■ Task to complete: Check each line of the entries below for the string "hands"; copy every line where it appears.

■ Collected data entries:
↓
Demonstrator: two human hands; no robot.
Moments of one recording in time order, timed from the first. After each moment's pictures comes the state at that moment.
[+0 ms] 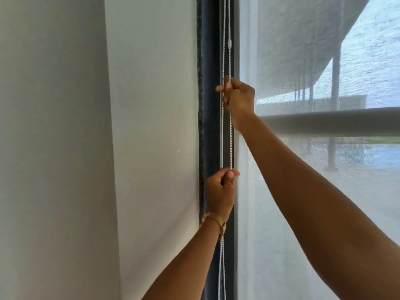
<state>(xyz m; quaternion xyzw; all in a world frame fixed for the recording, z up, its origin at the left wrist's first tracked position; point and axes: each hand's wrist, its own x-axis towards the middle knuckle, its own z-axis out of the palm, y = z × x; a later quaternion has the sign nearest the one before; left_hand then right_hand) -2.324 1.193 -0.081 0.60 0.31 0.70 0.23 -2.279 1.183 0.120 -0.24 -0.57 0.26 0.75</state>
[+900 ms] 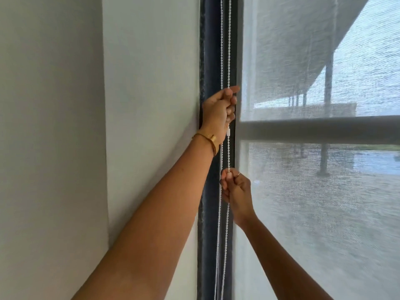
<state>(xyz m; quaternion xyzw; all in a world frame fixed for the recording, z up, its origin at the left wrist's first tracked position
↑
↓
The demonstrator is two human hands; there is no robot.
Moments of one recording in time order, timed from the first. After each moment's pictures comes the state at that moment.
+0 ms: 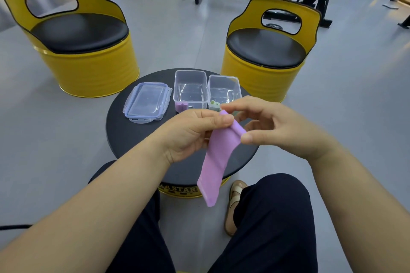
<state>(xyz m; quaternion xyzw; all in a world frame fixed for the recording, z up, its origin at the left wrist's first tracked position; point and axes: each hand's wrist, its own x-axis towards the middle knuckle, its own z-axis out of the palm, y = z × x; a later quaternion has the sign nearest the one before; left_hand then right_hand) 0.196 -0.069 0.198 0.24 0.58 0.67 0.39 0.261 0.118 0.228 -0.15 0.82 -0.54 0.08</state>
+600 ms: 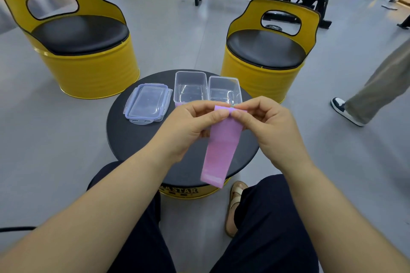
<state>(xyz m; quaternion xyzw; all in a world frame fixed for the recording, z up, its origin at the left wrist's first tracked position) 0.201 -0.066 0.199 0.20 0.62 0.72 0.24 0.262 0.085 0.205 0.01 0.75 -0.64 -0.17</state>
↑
■ Task solution:
Demonstrator: two human hands; no robot.
The demonstrator is two human hands; there is no robot.

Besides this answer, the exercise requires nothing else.